Will the 2020 Election Impact Radio?
One of the best-known and most highly regarded political consultants in America has been added to the list of speakers and presenters at Radio’s Financial Summit — Forecast 2020.
The event, scheduled for November 20 at The Harvard Club in New York, is adding Dick Morris (pictured) to the lineup.
Morris will deliver a special address that will focus on the reelection chances of President Trump, and who the Democrats will eventually nominate as their candidate for the presidency.
How will he or she do? What events could upend all predictions?
So far, the political season has been a wild ride, with heated debate about whether or which Democratic challenger can beat Trump and what role the economy and other factors will play in the upcoming election.
What will all the drama and uncertainty mean for radio? How will that affect the tone and approach of on-air talk? And how will it impact the prospects for a political revenue windfall? According to WPP PLC’s ad-buying unit GroupM, political ad spending is estimated to rise to a whopping $9.9 billion, up $3.6 billion compared to the 2016 presidential election and well over double the spending in 2012.
That’s huge. How much of it might fall into radio’s coffers?
And while a good percentage will definitely go to social media, at what point might saturation on digital platforms find more dollars diverted elsewhere? Could radio benefit?
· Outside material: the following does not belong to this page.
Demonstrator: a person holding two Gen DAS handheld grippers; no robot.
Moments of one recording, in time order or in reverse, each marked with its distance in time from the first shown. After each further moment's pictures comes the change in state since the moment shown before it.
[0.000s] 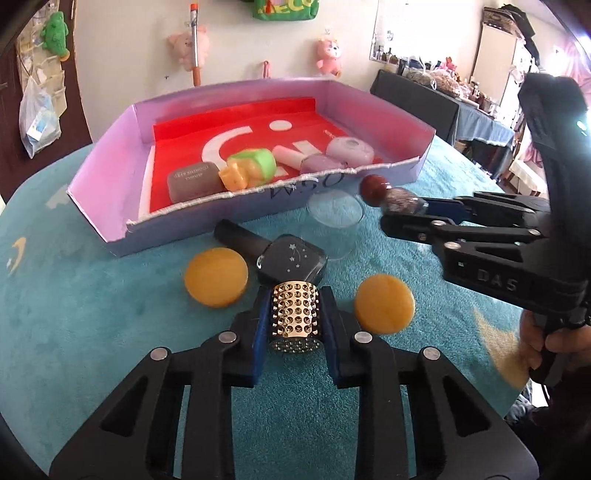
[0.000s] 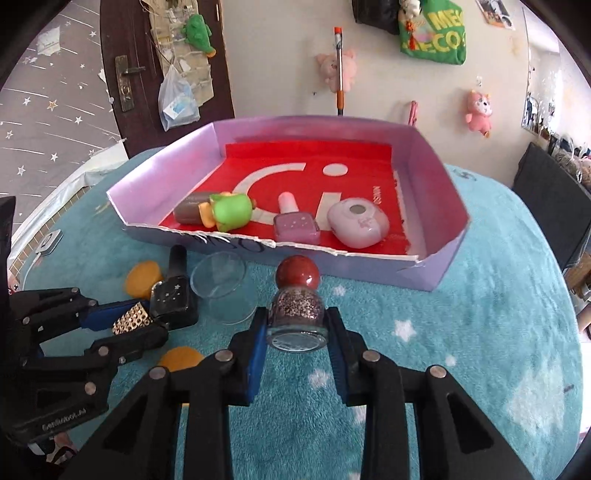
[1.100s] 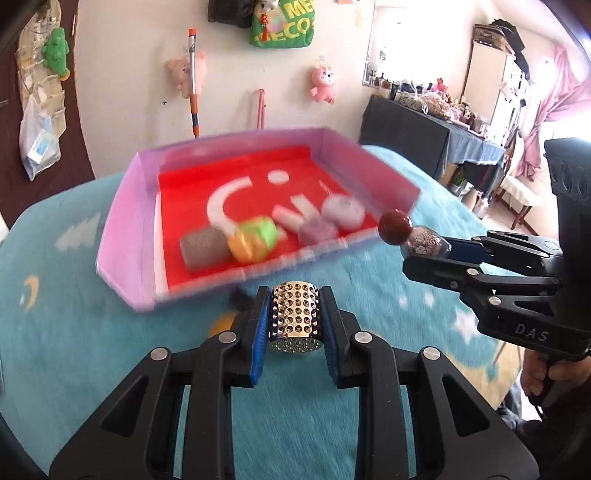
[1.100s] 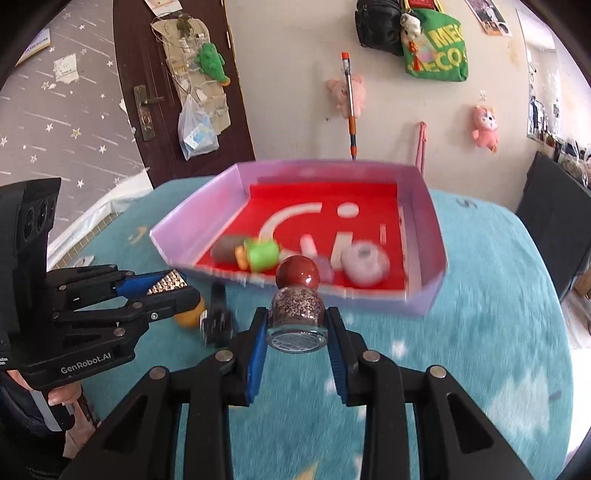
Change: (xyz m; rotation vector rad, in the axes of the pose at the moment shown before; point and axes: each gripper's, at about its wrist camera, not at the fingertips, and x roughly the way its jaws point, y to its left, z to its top) left arm -0.028 0.009 0.051 0.008 -0.077 -0.035; right arm -0.032 -0.006 0.042 0.000 -0.079 0.087
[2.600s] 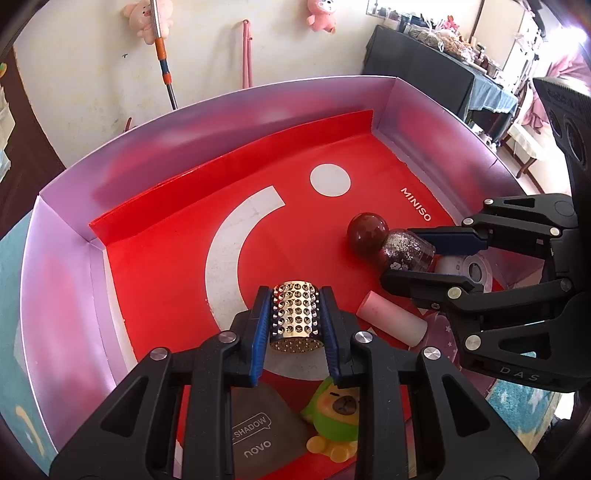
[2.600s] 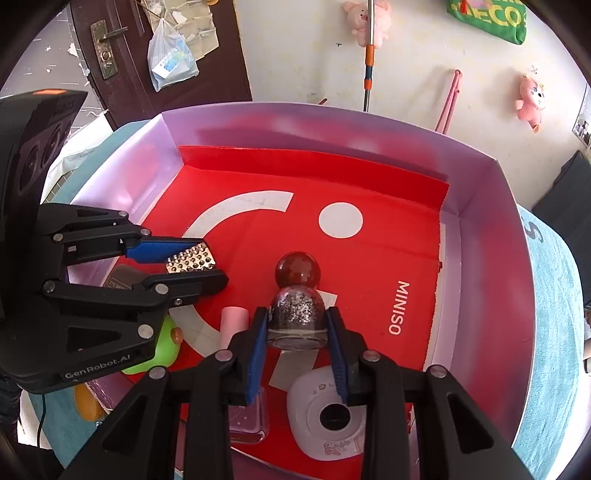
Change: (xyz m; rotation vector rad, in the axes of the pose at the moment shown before) left arm 0.163 0.059 0.095 0.071 0.315 -0.035; right arm 0.157 -0.037 0.080 -0.070 0.340 -0.024
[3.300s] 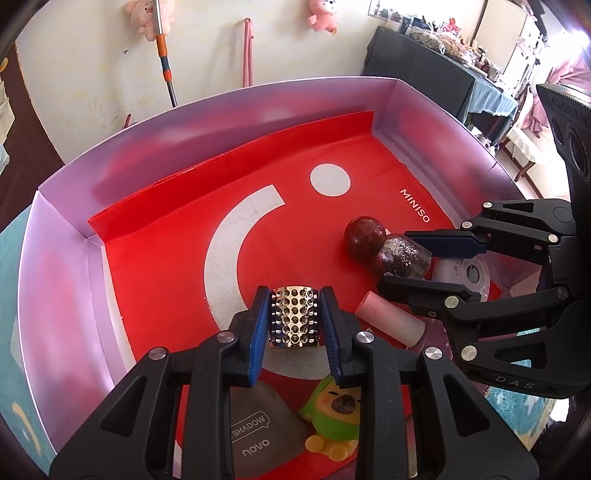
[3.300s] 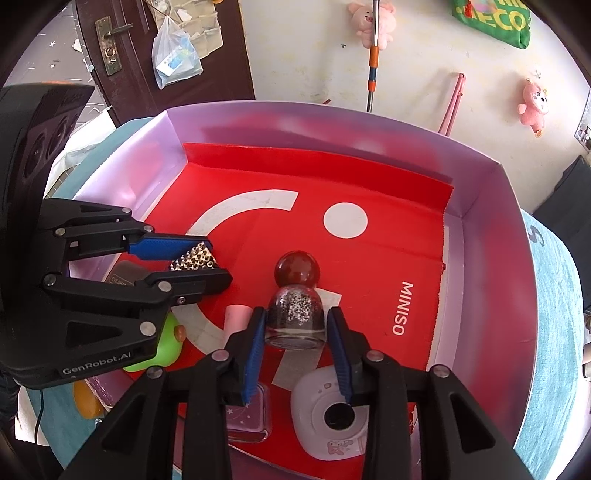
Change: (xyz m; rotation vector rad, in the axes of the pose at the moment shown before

Being prepared means first knowing the landscape. Dick Morris is a genuine political pro, and he can help you get a sense of where this contentious, fascinating election cycle might be leading us.
“We are extremely pleased to have Dick Morris join us at Forecast,” Streamline Publishing EVP/Publisher Deborah Parenti said. “In what is certainly a most unusual political environment, his seasoned perspective should be of especially high interest to anyone trying to gauge where the future of the country and its economy may be headed.”
With his wife, Eileen McGann, Morris has written 20 books — including 13 New York Times best-sellers. He also writes a nearly daily column that reaches half a million people via e-mail and hundreds of thousands more at dickmorris.com.
Morris famously provided the strategy that brought about Bill Clinton’s re-election in 1996, after Clinton’s party had lost control of Congress. He’s handled winning campaigns for more than 30 U.S. senators and governors and has led successful campaigns in a dozen other countries, including Mexico and Japan.